• Required action
Your task is to return, word for word, only the lines from the line with "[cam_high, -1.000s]" through the close of the data. Exclude all pictures.

• Recorded data

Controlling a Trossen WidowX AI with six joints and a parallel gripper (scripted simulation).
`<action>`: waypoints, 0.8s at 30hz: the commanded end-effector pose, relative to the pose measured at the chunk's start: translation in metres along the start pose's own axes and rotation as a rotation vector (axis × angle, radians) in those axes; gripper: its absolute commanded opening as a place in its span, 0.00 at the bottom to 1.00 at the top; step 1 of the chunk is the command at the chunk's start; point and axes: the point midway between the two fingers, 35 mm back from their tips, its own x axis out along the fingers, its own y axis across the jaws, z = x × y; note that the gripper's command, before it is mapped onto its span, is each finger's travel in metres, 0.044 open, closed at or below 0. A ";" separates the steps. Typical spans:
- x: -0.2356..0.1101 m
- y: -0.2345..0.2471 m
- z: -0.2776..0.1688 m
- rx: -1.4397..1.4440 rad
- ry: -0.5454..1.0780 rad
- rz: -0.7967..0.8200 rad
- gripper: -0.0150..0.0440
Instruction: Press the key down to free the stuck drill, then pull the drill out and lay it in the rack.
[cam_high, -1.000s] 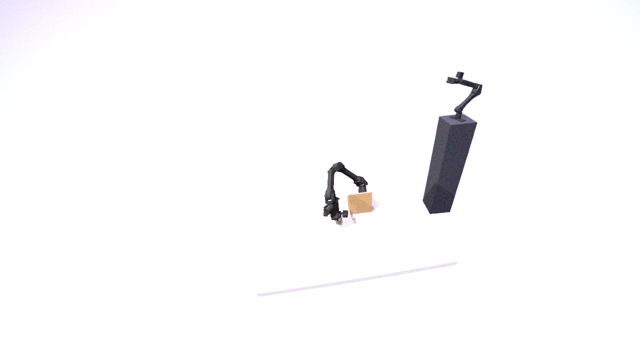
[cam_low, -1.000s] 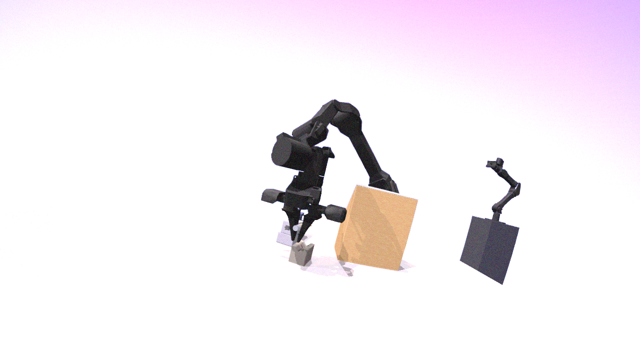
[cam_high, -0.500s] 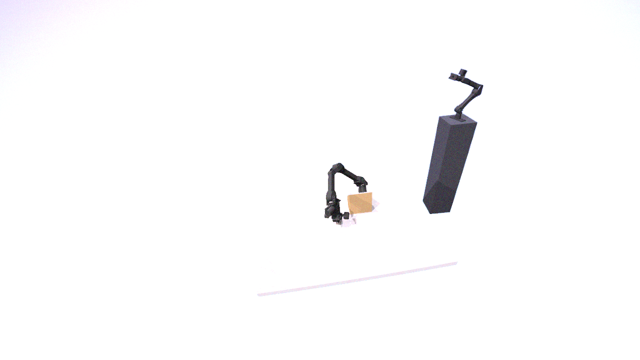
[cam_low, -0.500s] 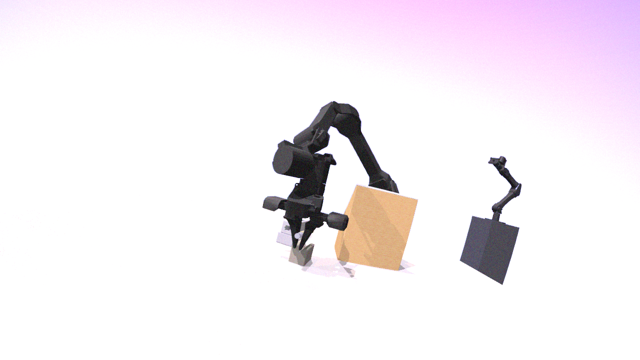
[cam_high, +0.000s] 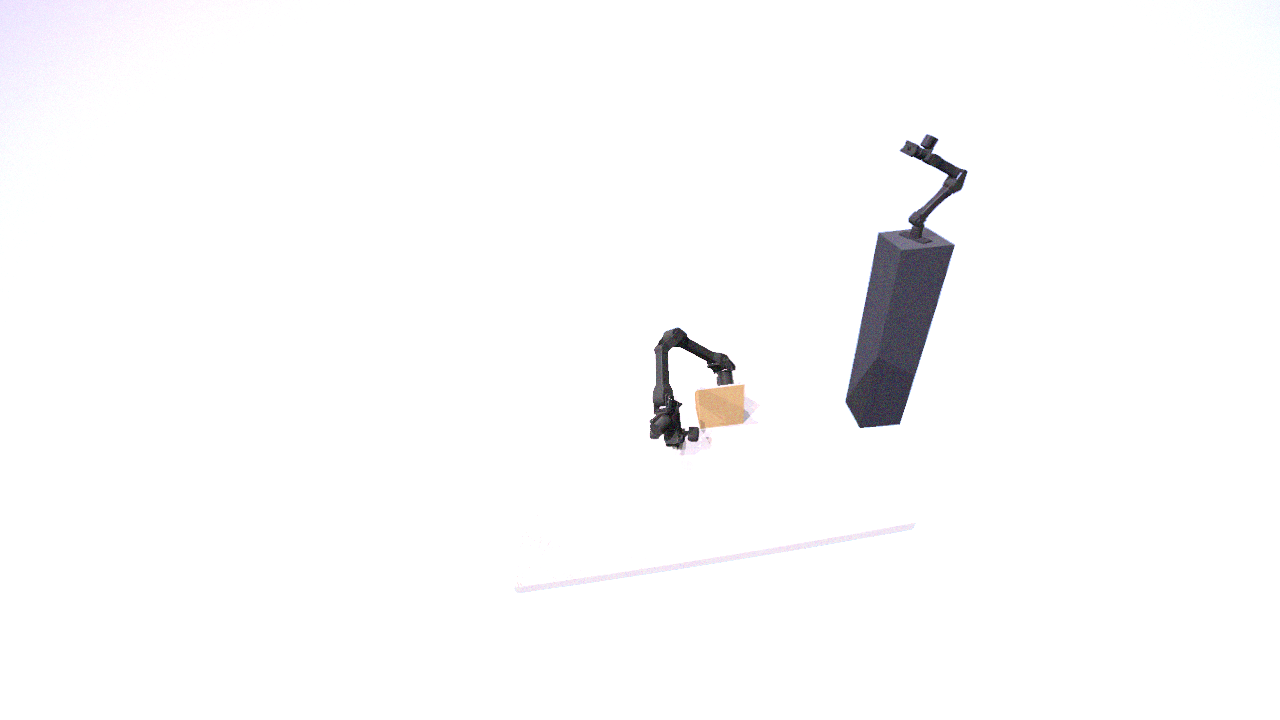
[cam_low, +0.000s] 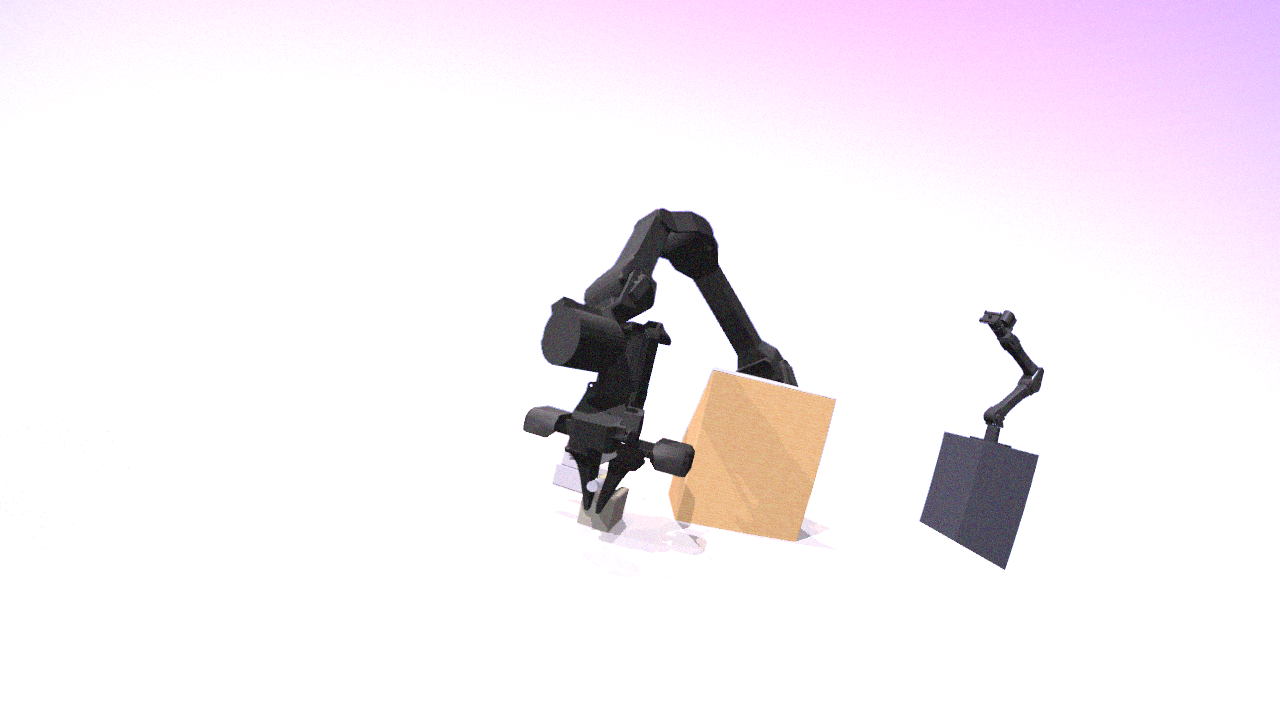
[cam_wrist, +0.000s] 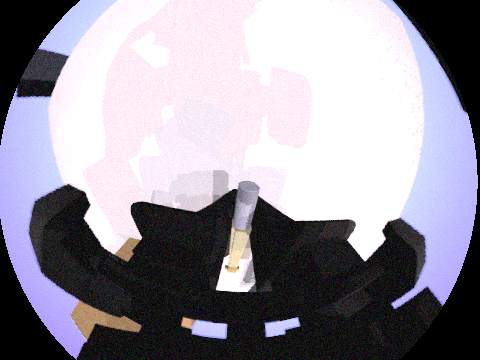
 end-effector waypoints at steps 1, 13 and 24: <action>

• Result for this task
[cam_high, -1.000s] 
[cam_low, -1.000s] 
[cam_high, -0.500s] 
[cam_low, -0.500s] 
[cam_high, +0.000s] 
[cam_low, +0.000s] 
[cam_wrist, +0.000s] 
 end-effector waypoints at steps 1, 13 and 24: <action>

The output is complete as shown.